If a line includes "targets", copy it out of the entries.

◇ ◇ ◇ ◇

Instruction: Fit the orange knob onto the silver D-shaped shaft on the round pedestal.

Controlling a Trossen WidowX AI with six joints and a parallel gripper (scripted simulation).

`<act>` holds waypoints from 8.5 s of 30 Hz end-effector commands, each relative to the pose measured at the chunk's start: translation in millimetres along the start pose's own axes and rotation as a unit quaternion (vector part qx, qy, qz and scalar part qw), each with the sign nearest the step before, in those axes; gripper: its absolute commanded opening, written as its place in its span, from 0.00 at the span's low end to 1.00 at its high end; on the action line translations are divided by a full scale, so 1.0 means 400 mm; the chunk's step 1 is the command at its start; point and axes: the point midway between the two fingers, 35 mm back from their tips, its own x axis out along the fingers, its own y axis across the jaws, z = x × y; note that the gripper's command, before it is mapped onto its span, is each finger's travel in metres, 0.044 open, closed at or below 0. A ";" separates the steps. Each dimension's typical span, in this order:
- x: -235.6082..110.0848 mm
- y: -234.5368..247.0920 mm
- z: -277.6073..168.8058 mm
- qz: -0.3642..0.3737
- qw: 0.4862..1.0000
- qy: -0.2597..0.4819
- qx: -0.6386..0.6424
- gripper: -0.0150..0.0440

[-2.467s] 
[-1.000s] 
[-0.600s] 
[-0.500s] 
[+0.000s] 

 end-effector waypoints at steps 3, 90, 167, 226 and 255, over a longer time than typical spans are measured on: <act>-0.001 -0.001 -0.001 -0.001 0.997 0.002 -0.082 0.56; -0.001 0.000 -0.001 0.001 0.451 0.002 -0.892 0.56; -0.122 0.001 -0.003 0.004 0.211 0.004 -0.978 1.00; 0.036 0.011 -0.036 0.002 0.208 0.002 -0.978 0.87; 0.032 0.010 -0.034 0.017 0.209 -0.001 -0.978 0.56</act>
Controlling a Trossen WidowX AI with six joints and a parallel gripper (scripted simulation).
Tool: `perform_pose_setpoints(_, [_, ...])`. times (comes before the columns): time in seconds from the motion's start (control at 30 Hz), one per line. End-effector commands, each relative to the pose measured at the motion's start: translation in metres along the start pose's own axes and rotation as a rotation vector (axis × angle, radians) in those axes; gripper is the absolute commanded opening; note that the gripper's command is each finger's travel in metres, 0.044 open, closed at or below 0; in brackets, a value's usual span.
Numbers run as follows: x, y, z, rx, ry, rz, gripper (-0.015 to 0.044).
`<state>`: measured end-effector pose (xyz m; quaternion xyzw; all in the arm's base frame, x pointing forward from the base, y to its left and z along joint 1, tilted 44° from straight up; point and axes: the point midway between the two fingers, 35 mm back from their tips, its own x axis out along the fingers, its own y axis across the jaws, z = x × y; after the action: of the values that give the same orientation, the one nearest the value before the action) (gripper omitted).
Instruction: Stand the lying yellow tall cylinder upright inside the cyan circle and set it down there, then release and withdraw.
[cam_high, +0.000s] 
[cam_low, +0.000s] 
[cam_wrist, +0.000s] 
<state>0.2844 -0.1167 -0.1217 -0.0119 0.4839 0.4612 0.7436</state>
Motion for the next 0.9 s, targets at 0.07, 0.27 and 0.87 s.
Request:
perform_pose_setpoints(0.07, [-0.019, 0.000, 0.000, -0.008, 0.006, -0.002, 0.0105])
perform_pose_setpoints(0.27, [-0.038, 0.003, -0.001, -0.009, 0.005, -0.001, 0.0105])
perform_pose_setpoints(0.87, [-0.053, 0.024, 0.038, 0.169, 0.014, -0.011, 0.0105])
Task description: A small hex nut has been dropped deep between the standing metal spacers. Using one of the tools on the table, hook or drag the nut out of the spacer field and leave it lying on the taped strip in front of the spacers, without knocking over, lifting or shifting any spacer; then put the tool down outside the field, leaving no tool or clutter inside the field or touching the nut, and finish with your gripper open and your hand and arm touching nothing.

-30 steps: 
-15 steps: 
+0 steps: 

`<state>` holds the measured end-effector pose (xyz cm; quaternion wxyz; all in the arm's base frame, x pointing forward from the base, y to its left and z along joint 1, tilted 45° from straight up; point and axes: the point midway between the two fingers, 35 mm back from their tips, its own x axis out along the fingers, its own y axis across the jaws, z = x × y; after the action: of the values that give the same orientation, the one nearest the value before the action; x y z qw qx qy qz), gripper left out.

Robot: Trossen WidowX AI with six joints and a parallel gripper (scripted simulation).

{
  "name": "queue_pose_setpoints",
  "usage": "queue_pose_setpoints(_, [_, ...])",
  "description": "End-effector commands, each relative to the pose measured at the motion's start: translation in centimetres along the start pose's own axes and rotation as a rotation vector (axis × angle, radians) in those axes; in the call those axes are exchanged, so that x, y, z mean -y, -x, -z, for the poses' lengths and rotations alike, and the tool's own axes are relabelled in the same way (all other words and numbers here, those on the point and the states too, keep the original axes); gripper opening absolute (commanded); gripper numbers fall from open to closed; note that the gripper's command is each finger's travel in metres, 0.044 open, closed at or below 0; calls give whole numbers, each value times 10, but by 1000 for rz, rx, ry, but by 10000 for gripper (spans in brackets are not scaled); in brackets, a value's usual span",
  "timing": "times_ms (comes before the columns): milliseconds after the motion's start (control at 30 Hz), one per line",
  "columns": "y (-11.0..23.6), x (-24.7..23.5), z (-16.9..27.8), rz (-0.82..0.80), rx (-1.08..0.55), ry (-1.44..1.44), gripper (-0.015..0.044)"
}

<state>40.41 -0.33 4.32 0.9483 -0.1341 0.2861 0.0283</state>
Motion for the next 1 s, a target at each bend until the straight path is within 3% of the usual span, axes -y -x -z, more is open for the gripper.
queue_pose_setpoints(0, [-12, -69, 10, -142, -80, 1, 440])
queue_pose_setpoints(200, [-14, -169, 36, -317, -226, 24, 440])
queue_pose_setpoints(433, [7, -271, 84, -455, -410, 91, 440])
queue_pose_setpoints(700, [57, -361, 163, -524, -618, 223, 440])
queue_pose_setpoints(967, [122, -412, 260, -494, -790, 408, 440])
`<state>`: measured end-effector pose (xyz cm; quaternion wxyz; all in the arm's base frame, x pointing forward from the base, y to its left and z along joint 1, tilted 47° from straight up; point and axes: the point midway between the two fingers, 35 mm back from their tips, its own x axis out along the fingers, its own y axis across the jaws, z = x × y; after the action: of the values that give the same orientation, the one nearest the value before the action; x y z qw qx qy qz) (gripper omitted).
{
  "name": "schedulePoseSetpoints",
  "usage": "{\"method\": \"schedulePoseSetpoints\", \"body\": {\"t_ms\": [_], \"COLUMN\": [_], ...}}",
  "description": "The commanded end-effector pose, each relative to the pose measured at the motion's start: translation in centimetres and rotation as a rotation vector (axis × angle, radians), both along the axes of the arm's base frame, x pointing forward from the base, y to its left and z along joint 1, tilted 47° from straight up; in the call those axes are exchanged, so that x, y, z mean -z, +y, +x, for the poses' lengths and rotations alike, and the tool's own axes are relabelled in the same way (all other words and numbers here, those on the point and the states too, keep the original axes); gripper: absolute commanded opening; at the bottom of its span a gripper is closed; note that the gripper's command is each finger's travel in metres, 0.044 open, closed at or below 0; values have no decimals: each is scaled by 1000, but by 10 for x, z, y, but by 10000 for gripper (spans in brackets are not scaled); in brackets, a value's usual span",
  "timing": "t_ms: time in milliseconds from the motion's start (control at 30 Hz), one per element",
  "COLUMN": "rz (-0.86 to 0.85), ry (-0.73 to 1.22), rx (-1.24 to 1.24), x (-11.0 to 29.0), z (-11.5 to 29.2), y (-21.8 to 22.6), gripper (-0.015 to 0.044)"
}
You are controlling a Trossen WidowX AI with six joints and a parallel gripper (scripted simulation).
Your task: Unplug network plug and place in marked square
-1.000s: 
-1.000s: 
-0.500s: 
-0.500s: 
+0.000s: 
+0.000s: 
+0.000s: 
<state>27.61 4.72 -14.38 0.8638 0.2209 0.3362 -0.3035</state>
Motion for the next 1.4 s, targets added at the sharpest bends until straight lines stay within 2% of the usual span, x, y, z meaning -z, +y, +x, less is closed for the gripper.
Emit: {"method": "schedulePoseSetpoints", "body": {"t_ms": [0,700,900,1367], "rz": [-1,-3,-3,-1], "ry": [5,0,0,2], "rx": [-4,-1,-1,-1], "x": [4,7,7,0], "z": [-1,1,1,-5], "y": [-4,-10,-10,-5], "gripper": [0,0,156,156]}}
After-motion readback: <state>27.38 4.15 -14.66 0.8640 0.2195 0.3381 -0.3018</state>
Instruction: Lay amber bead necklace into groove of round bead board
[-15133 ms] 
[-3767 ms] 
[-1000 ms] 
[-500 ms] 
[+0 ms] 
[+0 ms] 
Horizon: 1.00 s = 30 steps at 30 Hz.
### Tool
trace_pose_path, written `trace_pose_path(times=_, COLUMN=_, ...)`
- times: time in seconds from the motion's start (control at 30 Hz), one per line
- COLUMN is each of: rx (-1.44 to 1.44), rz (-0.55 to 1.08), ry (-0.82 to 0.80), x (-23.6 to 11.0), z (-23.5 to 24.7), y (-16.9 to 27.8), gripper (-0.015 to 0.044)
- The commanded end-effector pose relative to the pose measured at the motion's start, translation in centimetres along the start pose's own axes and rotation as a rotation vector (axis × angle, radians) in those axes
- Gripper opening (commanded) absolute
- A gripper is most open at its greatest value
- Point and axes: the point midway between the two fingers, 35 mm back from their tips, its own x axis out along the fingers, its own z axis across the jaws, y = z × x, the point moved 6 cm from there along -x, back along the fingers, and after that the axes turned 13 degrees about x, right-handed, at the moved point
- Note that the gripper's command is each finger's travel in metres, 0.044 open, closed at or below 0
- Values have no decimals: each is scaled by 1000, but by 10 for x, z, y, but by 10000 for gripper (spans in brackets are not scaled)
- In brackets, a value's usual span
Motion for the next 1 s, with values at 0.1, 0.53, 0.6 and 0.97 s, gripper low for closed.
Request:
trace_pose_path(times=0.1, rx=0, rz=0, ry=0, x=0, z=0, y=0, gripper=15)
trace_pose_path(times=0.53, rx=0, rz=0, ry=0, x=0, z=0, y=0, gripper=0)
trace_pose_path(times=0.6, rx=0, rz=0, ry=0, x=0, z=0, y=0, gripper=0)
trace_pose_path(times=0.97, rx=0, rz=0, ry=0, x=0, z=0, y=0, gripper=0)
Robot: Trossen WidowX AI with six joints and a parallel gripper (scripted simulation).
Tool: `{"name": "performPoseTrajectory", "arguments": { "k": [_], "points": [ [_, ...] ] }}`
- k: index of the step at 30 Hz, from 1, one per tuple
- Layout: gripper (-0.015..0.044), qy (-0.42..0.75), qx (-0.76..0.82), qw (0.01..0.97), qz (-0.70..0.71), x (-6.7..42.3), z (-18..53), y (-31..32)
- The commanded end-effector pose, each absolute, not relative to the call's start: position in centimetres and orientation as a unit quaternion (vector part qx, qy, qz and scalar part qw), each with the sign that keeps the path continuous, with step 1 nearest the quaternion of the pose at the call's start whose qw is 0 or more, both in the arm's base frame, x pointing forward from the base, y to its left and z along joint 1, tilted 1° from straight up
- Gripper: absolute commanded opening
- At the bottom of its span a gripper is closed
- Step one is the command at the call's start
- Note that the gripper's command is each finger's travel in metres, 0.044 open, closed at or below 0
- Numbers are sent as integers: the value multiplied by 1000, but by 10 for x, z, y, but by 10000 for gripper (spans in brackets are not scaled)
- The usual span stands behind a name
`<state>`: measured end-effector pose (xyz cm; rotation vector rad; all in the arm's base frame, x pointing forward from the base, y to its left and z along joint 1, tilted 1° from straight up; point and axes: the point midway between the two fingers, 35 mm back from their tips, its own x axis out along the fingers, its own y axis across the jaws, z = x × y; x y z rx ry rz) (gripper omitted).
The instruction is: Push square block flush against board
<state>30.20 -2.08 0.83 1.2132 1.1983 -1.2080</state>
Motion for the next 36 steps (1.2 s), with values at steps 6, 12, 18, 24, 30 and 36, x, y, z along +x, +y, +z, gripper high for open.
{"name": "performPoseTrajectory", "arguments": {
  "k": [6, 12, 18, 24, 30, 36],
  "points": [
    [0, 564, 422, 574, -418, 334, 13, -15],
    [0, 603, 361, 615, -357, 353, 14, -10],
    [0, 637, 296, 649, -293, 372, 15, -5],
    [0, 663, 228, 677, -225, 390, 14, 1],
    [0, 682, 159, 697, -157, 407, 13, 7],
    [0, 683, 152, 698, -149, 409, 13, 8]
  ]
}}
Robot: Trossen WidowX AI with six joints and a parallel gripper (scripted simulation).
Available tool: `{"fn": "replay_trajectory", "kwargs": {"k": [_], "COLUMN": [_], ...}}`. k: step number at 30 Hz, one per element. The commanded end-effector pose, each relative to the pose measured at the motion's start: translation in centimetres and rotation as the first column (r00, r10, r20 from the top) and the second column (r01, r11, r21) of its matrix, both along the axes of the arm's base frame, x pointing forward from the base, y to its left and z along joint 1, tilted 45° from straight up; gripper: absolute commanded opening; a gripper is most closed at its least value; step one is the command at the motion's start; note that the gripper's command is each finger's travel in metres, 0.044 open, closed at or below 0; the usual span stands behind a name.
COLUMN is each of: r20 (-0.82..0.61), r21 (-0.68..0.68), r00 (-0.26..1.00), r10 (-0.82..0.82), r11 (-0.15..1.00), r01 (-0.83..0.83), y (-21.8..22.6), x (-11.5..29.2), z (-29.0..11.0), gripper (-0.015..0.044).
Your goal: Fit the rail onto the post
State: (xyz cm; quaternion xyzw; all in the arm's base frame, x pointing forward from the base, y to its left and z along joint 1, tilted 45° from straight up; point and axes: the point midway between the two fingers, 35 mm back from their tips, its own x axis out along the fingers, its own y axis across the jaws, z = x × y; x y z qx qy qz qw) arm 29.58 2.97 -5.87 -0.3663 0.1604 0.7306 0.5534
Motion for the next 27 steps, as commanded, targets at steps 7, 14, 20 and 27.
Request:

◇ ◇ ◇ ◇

Response to the exercise>
Motion for the next 0.9 s, targets at 0.07, 0.27 and 0.87 s.
Motion for the next 1.4 s, targets added at the sharpest bends until straight lines stay within 2% of the usual span, x, y, z meaning -z, +y, +x, less is closed for the gripper.
Motion for the next 27 steps, as commanded, targets at steps 7, 14, 20 and 27.

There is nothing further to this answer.